How many integer pairs satisfy the ellipse $x^2+ay^2=r?$

Solution 1:

This isn't an answer so much as it is "moving the question." Let $\phi_a(n)$ be the number of integer solutions to $x^2+ay^2=n$.

Claim

$$\sum_{n=0}^\infty{\phi_a(n)}q^n = \theta_3(q)\theta_3(q^a)$$ This fact is cool but doesn't really get us much closer to knowing what $\phi_a(n)$ is... To prove this claim we will need to

1) Know the definitions of these theta functions. We will use

$$\theta_3(q) = \sum_{k = -\infty}^\infty{q^{k^2}}$$

2) Acknowledge that an absolutely convergent series will give the same result regardless of how it is traversed. For this proof we will traverse an infinite sum elliptically (How appropriate!).

Proof

So we have to write out the product of two double infinite series. This can be imagined as an infinite array. I will index this array with the Guassian integers.

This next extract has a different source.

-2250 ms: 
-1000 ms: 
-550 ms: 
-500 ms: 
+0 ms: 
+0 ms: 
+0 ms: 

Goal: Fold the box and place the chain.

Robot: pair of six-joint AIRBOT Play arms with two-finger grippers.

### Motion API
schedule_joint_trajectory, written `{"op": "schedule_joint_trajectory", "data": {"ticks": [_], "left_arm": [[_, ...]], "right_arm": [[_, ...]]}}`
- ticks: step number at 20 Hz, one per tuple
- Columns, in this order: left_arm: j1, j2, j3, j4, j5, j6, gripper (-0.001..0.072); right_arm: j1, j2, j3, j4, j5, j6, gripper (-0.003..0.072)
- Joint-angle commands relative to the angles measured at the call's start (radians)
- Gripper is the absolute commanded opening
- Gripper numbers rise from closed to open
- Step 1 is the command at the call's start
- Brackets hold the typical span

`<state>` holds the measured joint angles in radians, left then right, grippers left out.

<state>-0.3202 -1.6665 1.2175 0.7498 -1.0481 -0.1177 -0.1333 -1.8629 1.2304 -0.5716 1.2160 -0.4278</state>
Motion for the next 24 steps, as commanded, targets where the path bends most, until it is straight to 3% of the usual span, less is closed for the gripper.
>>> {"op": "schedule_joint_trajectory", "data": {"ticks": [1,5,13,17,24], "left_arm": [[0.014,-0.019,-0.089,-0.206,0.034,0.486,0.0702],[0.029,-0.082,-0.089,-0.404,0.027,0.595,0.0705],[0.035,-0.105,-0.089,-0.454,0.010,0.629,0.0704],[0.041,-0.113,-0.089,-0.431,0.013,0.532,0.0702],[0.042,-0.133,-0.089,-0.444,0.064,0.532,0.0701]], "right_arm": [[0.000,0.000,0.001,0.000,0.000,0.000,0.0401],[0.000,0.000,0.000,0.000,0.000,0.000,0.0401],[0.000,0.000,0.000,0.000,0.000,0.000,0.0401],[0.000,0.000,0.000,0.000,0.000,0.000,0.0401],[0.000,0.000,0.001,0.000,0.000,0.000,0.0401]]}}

$$ \theta_3(q)\theta_3(q^a) = \sum_{x+yi\in \mathbb{Z}[i]}{q^{x^2+ay^2}} $$ But now we rearrange the sum so that we can "traverse" it. We need to make sure every point in this array is accounted for. We will then start at the center of the array and head outward.

$$\sum_{x+yi\in \mathbb{Z}[i]}{q^{x^2+ay^2}}=\sum_{n=0}^\infty\sum_{x^2+ay^2=n} q^{x^2+ay^2}=\sum_{n=0}^\infty\sum_{x^2+ay^2=n} q^{n}= \sum_{n=0}^\infty \phi_a(n)q^{n}$$

The first equality holds because each Guassian integer lies on some ellipse $x^2+ay^2=r$. The second equality is substitution. The third equality follows from the definition $\phi_a(n)$.

$\square$

Great! So what's $\phi_a(n)$? It seems like it might be tricky without a given $a$.

One more comment. By considering the area inside of the curve $x^2+ay^2=R^2$ we arrive at:

Comment $$ \lim_{R\to\infty} R^{-2} \sum_{n=0}^{R^2} \phi_a(n) = \frac{\sqrt{a}}{a}\pi $$

Generalize To generalize the argument above. I haven't verified the claim below I am just leaving myself bread crumbs to follow up on.

Given $\bar{a}= (a_1 \dots a_m)$ we let $\phi_{\bar{a}}(n)$ denote the total number of integer solutions of $\sum{a_i x_i^2}=n$. Then $\sum\phi_{\bar{a}}(n)q^n=\prod{\theta_3{(q^{a_i})}}$.